• [Problem description] Repeat the data in full. Drop every picture.

Data excerpts
[Start of Attachment]
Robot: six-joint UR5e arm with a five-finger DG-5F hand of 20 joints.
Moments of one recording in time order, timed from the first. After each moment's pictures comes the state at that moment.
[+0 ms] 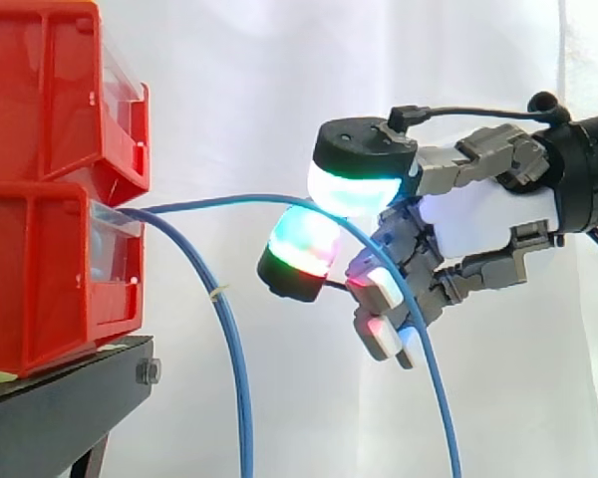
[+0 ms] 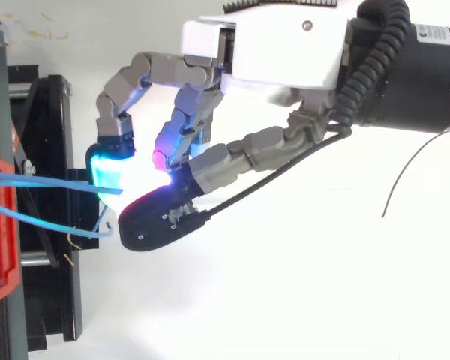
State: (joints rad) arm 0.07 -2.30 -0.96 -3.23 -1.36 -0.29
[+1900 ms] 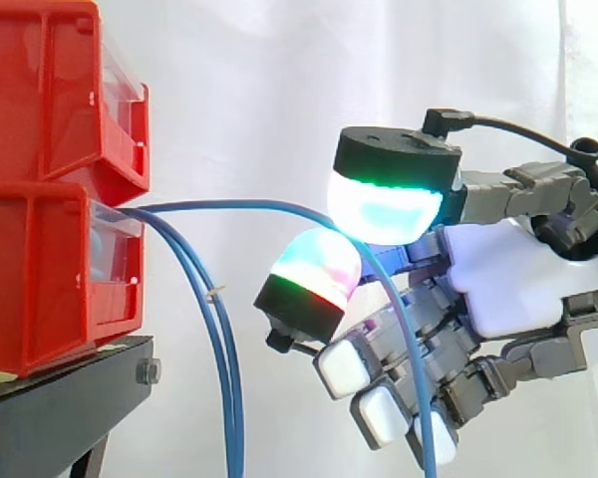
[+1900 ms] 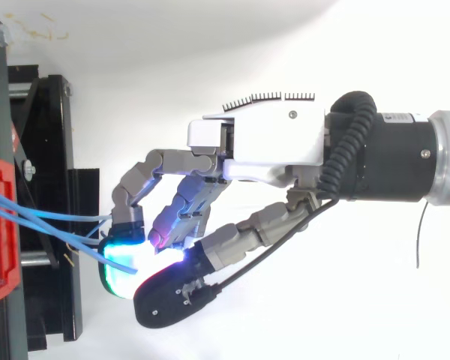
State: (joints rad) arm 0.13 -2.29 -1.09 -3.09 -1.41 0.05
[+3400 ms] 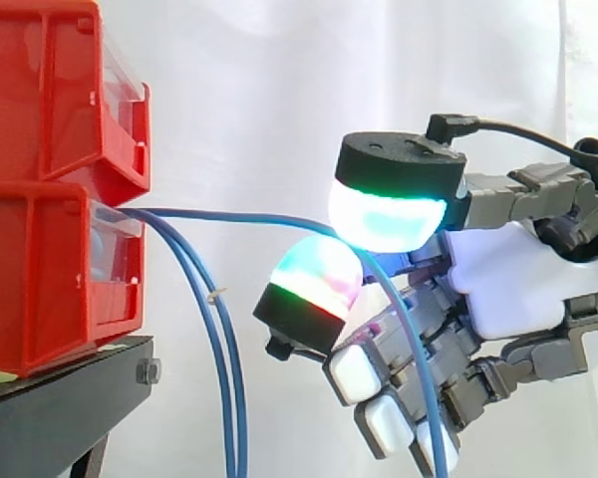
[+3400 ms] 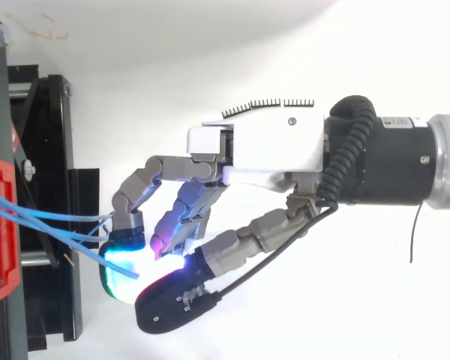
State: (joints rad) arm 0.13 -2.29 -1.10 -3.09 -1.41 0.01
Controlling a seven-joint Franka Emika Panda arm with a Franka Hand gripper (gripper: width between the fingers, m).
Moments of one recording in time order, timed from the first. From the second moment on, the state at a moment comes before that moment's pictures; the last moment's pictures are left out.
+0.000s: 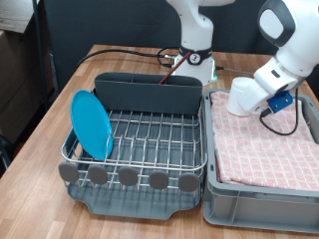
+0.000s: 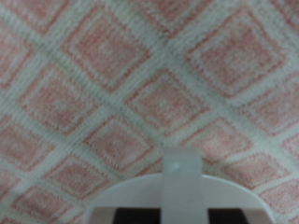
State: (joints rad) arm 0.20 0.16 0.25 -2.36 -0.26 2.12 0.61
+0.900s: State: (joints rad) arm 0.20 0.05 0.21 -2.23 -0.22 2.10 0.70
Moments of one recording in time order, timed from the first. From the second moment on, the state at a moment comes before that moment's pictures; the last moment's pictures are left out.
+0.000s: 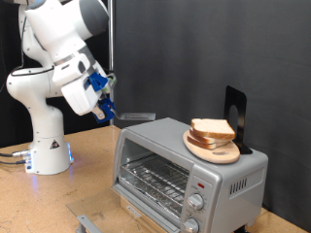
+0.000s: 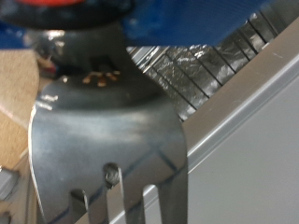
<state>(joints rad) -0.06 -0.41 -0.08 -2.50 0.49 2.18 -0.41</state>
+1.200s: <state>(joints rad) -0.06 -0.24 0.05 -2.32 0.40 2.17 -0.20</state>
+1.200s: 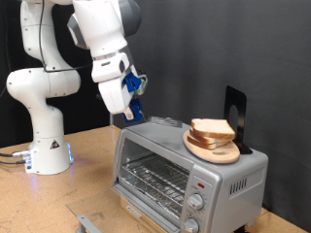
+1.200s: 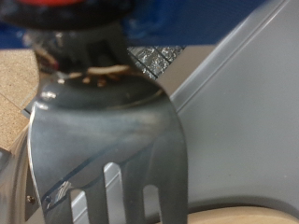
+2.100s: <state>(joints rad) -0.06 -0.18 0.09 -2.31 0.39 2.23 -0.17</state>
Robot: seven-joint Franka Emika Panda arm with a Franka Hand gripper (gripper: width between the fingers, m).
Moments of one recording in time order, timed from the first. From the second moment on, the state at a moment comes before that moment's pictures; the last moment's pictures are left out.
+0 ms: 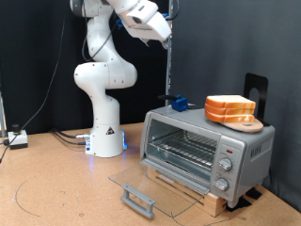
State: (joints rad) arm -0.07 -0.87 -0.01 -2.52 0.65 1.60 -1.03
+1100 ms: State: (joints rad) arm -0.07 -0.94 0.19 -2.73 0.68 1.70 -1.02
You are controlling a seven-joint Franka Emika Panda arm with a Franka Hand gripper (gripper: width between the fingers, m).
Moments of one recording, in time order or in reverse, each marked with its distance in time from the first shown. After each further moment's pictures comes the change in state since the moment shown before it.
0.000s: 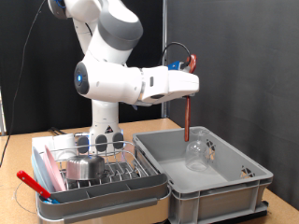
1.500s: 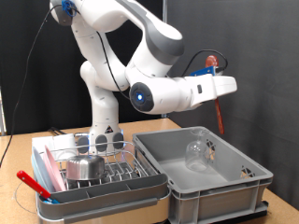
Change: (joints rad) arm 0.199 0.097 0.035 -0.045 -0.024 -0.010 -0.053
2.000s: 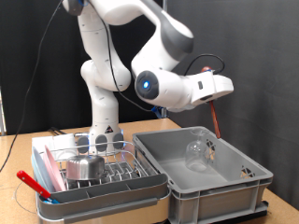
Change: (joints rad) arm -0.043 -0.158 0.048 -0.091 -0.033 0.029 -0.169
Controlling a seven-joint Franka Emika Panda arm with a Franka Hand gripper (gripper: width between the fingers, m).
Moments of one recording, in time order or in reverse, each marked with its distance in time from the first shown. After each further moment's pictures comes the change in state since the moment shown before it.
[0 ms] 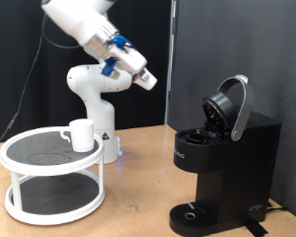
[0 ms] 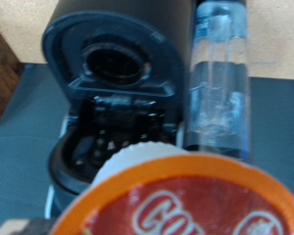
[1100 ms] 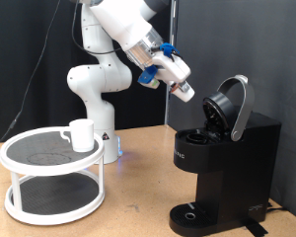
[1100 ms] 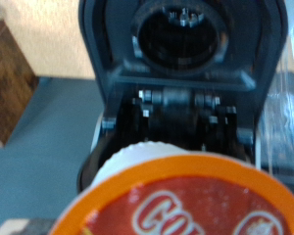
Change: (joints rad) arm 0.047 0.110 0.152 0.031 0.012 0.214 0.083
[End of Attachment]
• [Response]
Robot: six-joint UR5e arm with a five-finger DG-5F hand of 20 joints.
Moments of one recording in time order, timed from the first. After each moment's pictures comes the state at that moment.
[+0 ms] 
[+0 ms] 
State: (joints rad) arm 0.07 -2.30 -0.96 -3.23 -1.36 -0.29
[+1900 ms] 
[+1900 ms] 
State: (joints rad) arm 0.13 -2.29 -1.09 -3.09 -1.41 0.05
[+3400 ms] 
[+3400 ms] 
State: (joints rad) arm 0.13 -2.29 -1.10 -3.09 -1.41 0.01
Controlling a seven-joint Franka Emika Panda arm with a Franka Hand gripper (gripper: width between the fingers, m).
Moments of one recording in time order, timed from the first. From the second moment on, the state at a moment comes before that moment's pictures; the last moment's pictures are left out.
+0.000s: 
+0.000s: 
State: (joints rad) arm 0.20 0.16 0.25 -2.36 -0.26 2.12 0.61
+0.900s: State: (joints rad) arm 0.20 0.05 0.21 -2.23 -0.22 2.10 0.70
Moments of one recording in time order, timed from the first. From the second moment on, the state at a moment comes before that moment's pictures; the last moment's pictures are left out.
+0.000s: 
+0.000s: 
<state>(joints rad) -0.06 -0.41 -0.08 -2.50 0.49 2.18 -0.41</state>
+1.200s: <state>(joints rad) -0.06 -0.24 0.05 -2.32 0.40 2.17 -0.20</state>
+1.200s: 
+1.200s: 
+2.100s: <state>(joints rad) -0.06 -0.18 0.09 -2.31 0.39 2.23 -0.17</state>
Robot: seven-joint Franka Emika Panda arm with a Franka Hand gripper (gripper: width between the fingers, m).
Moments of one recording in time order, timed from the first. From the second moment on, the state at a moment comes before that moment's pictures; the last moment's pictures are left out.
+0 ms: 
State: (joints rad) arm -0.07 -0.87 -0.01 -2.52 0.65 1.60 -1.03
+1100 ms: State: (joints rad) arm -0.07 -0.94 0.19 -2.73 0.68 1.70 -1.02
You are controlling a seven-joint Franka Emika Panda arm with a Franka Hand gripper (gripper: width between the fingers, m).
Moments of one recording, in time order or in reverse, each marked with its distance in time from the first shown. After each further moment's pictures comes the change in state since the moment shown before it.
0.000s: 
1.500s: 
Change: (joints rad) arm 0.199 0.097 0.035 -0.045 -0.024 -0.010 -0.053
2.000s: 
Change: (joints rad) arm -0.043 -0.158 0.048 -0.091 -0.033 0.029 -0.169
Controlling a seven-joint Franka Emika Panda arm with a Franka Hand gripper (gripper: width between the fingers, m).
Moments of one recording, in time order or in reverse, each marked with its distance in time from the first shown. After each further moment's pictures comes the change in state since the moment shown before it.
[0 ms] 
[0 ms] 
[1100 ms] 
[1100 ms] 
Change: (joints rad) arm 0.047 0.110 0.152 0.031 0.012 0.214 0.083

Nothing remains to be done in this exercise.